EXERCISE INSTRUCTIONS: Make a verbatim transcription of the records, without the pictures.

DATA FOR THIS EXERCISE:

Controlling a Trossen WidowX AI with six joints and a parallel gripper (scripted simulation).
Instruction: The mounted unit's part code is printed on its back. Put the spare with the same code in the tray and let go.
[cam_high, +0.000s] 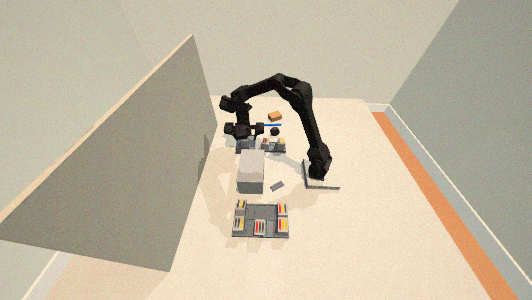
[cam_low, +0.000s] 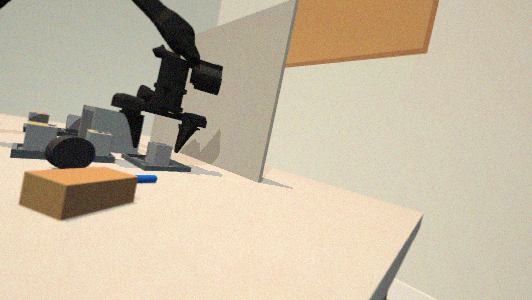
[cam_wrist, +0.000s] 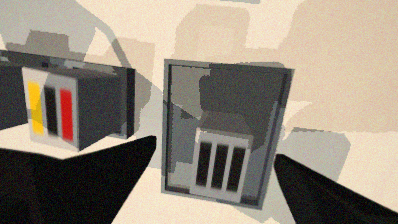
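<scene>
Now: the spare right at my gripper tip. The rest, counted from my gripper tip: tall slanted panel 150 mm ahead, 230 mm to the left, 190 mm above; blue pen 90 mm behind, 180 mm to the right, 30 mm below; dark grey tray 30 mm below.
</scene>
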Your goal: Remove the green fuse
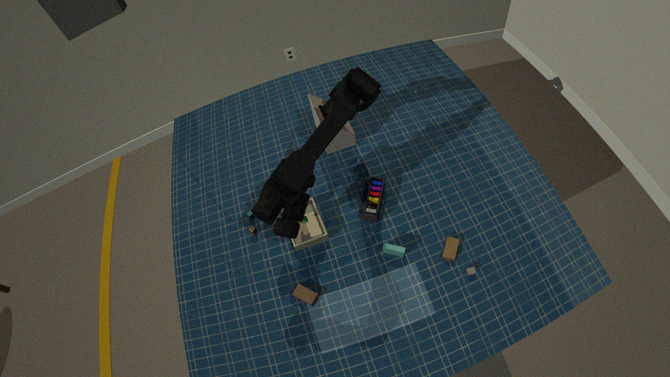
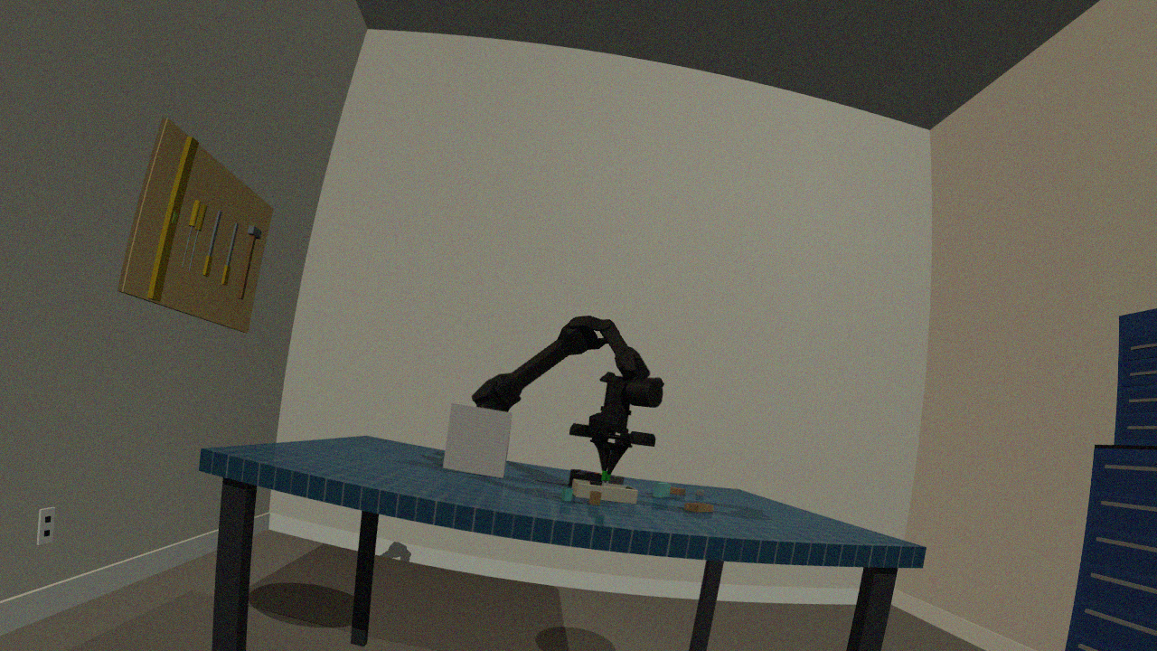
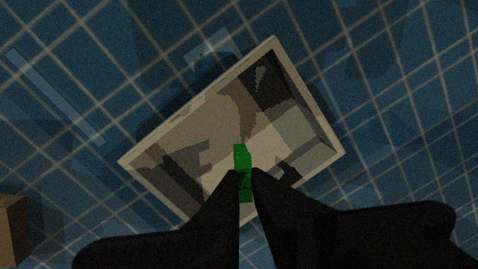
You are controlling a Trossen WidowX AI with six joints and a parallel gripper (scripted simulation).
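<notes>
The green fuse lies 2 cm below my gripper tip. The rest, counted from my gripper tip: brown block (21 cm ahead, 6 cm to the right, 5 cm below); then tray (5 cm below); then teal block (21 cm to the left, 17 cm ahead, 4 cm below).
</notes>
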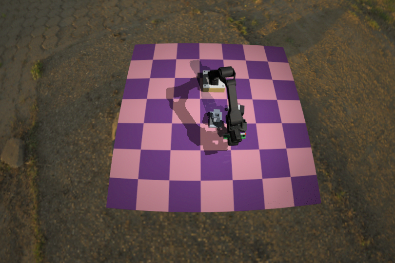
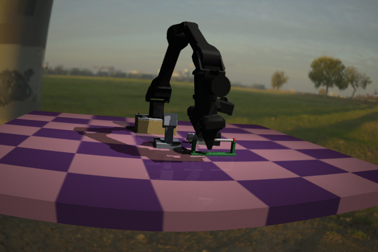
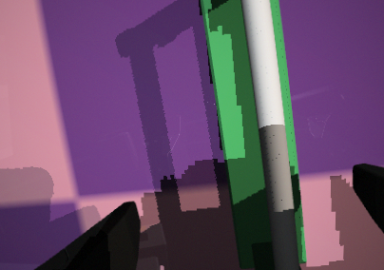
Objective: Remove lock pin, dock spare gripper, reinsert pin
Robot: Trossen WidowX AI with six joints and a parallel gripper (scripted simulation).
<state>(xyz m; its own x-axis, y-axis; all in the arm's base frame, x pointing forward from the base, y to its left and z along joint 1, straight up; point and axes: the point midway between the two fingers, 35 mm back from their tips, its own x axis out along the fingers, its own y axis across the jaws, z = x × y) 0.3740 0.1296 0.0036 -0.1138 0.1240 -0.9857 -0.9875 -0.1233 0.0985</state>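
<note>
My gripper tip is 20 mm to the right of the green rack and 10 mm short of it. From my gripper tip the other things lie so: spare gripper (180 mm behind, 30 mm to the left); then grey mount (100 mm to the right, 90 mm behind, 20 mm above).
</note>
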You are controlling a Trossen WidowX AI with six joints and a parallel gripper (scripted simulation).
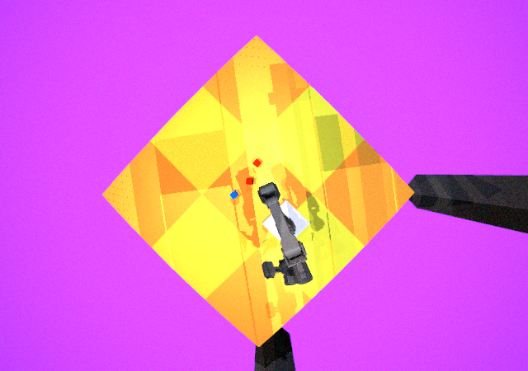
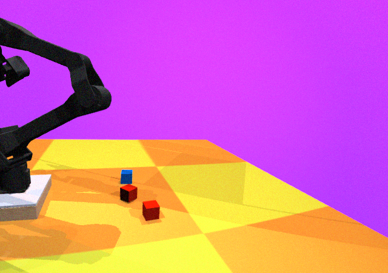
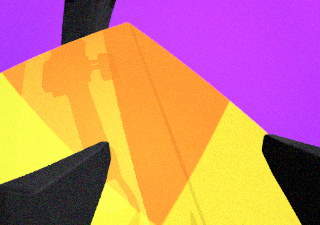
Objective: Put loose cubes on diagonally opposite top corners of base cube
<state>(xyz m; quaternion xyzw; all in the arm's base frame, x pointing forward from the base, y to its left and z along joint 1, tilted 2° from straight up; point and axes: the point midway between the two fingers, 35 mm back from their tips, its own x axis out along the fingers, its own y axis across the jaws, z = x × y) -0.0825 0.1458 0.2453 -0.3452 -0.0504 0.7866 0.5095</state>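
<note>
Right now the blue base cube is 39 cm ahead of my gripper tip, 11 cm to the right of it and 24 cm below it. Also, from my gripper tip: red cube: 41 cm ahead, 32 cm to the right, 24 cm below.
</note>
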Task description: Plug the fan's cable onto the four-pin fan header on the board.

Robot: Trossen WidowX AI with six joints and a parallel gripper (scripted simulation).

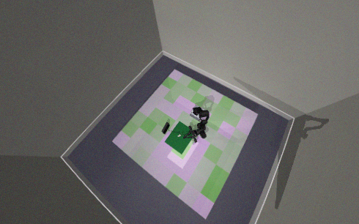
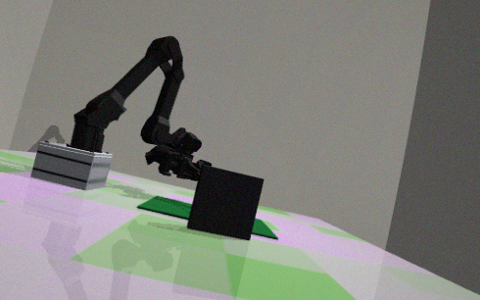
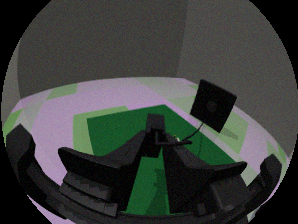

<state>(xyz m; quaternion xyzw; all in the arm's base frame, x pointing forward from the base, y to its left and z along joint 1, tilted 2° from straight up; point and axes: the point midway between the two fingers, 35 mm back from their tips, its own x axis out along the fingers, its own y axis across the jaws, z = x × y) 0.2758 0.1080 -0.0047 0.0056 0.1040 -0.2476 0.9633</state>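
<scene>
The green board lies 30 mm ahead of my gripper tip, 50 mm to the right of it and 100 mm below it. The rest, counted from my gripper tip: black fan: 70 mm ahead, 230 mm to the right, 30 mm below; then fan plug: 10 mm ahead, 10 mm below.
</scene>
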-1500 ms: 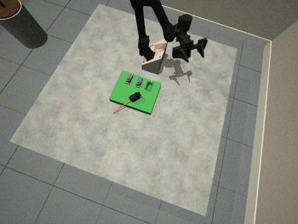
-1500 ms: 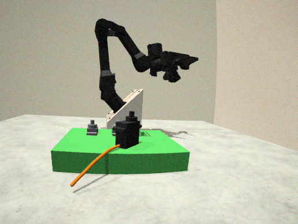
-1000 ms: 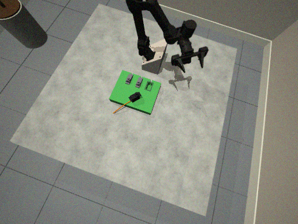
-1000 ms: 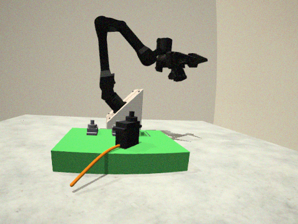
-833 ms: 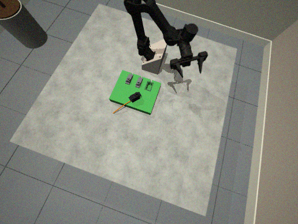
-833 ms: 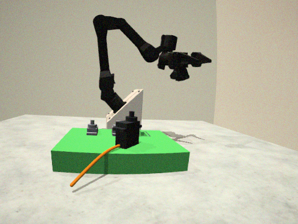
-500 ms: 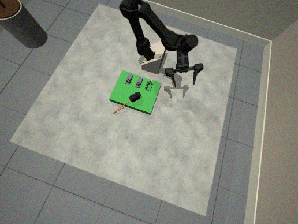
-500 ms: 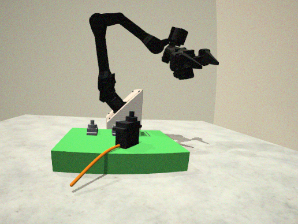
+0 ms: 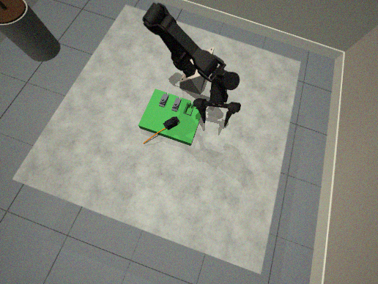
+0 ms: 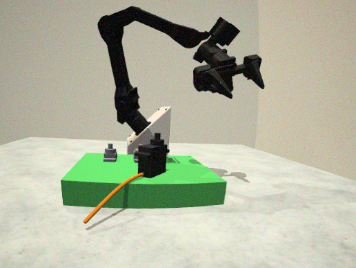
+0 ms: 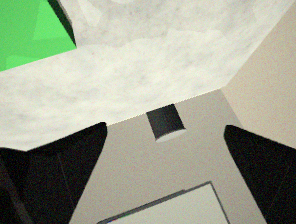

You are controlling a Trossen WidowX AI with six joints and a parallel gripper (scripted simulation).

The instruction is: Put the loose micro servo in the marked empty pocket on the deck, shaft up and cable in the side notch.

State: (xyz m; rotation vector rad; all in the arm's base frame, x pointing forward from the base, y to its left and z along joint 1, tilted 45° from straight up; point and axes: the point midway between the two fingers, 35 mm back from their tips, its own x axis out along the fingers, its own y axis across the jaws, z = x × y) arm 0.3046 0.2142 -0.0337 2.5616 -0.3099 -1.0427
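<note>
Now: gripper tip 30 mm past the green deck, 220 mm to the left of it and 200 mm above it.
</note>
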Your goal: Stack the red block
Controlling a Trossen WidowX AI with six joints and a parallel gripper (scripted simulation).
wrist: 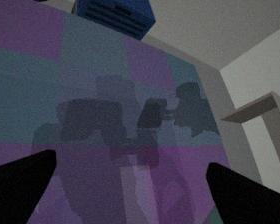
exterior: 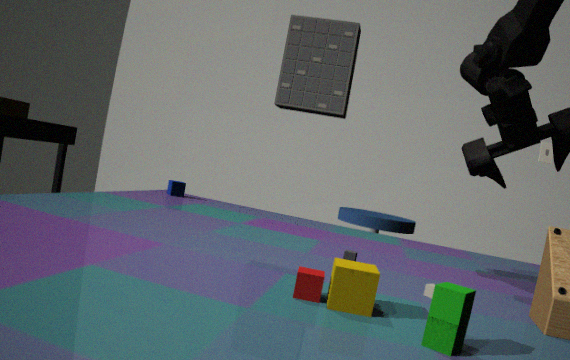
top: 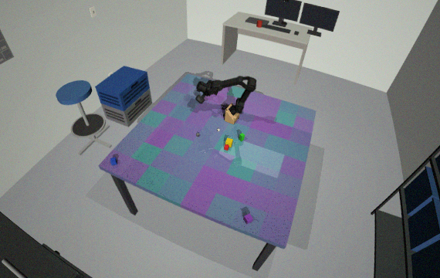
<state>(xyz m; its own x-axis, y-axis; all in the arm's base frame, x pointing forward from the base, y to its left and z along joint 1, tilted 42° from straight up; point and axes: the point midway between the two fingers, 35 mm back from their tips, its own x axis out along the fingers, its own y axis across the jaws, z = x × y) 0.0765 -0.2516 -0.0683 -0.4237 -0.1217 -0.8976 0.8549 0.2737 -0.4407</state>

THE COMPLETED TASK:
Controlling a Trossen WidowX AI with six joints and a parallel gripper (scripted simulation).
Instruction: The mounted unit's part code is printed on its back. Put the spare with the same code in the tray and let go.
[cam_high, +0.000s] 
[cam_low, +0.000s] 
[cam_wrist, +0.000s] 
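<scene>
Now: the spare right at my gripper tip. The rest, counted from my gripper tip: tall slanted panel 150 mm ahead, 230 mm to the left, 190 mm above; blue pen 90 mm behind, 180 mm to the right, 30 mm below; dark grey tray 30 mm below.
</scene>
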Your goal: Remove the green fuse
You are controlling a Trossen WidowX AI with six joints and a parallel gripper (scripted simulation).
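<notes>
The green fuse lies 2 cm below my gripper tip. The rest, counted from my gripper tip: brown block (21 cm ahead, 6 cm to the right, 5 cm below); then tray (5 cm below); then teal block (21 cm to the left, 17 cm ahead, 4 cm below).
</notes>
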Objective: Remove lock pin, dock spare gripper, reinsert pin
Robot: Trossen WidowX AI with six joints and a parallel gripper (scripted simulation).
<state>(xyz m; its own x-axis, y-axis; all in the arm's base frame, x pointing forward from the base, y to its left and z along joint 1, straight up; point and axes: the point midway between the two fingers, 35 mm back from their tips, its own x axis out along the fingers, its own y axis across the jaws, z = x × y) 0.3740 0.1296 0.0036 -0.1138 0.1240 -0.9857 -0.9875 -0.1233 0.0985</state>
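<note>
My gripper tip is 20 mm to the right of the green rack and 10 mm short of it. From my gripper tip the other things lie so: spare gripper (180 mm behind, 30 mm to the left); then grey mount (100 mm to the right, 90 mm behind, 20 mm above).
</note>
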You are controlling a Trossen WidowX AI with six joints and a parallel gripper (scripted simulation).
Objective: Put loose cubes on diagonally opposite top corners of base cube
<state>(xyz m; quaternion xyzw; all in the arm's base frame, x pointing forward from the base, y to its left and z along joint 1, tilted 2° from straight up; point and axes: the point midway between the two fingers, 35 mm back from their tips, its own x axis out along the fingers, its own y axis across the jaws, z = x × y) -0.0825 0.1458 0.2453 -0.3452 -0.0504 0.7866 0.5095</state>
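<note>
Right now the blue base cube is 39 cm ahead of my gripper tip, 11 cm to the right of it and 24 cm below it. Also, from my gripper tip: red cube: 41 cm ahead, 32 cm to the right, 24 cm below.
</note>
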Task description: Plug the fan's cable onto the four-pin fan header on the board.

Robot: Trossen WidowX AI with six joints and a parallel gripper (scripted simulation).


<state>(xyz m; quaternion xyzw; all in the arm's base frame, x pointing forward from the base, y to its left and z along joint 1, tilted 2° from straight up; point and axes: the point midway between the two fingers, 35 mm back from their tips, its own x axis out along the fingers, its own y axis across the jaws, z = x × y) 0.2758 0.1080 -0.0047 0.0056 0.1040 -0.2476 0.9633</state>
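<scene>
The green board lies 30 mm ahead of my gripper tip, 50 mm to the right of it and 100 mm below it. The rest, counted from my gripper tip: black fan: 70 mm ahead, 230 mm to the right, 30 mm below; then fan plug: 10 mm ahead, 10 mm below.
</scene>
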-1500 ms: 
-1500 ms: 
-1000 ms: 
-1000 ms: 
-833 ms: 
-833 ms: 
-500 ms: 
-500 ms: 
+0 ms: 
+0 ms: 
+0 ms: 

You are controlling a Trossen WidowX AI with six joints and a parallel gripper (scripted simulation).

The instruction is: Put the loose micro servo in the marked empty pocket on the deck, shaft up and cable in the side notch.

State: (xyz m; rotation vector rad; all in the arm's base frame, x pointing forward from the base, y to its left and z along joint 1, tilted 45° from straight up; point and axes: the point midway between the two fingers, 35 mm back from their tips, its own x axis out along the fingers, its own y axis across the jaws, z = x × y) arm 0.3046 0.2142 -0.0337 2.5616 -0.3099 -1.0427
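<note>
Now: gripper tip 30 mm past the green deck, 220 mm to the left of it and 200 mm above it.
</note>
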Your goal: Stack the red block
Controlling a Trossen WidowX AI with six joints and a parallel gripper (scripted simulation).
wrist: 
exterior: 
top: 
<state>(xyz m; its own x-axis, y-axis; all in the arm's base frame, x pointing forward from the base, y to its left and z along joint 1, tilted 42° from straight up; point and axes: the point midway between the two fingers, 35 mm back from their tips, its own x axis out along the fingers, its own y axis across the jaws, z = x × y) 0.0765 -0.2516 -0.0683 -0.4237 -0.1217 -0.8976 0.8549 0.2737 -0.4407</state>

The exercise was worked through completely.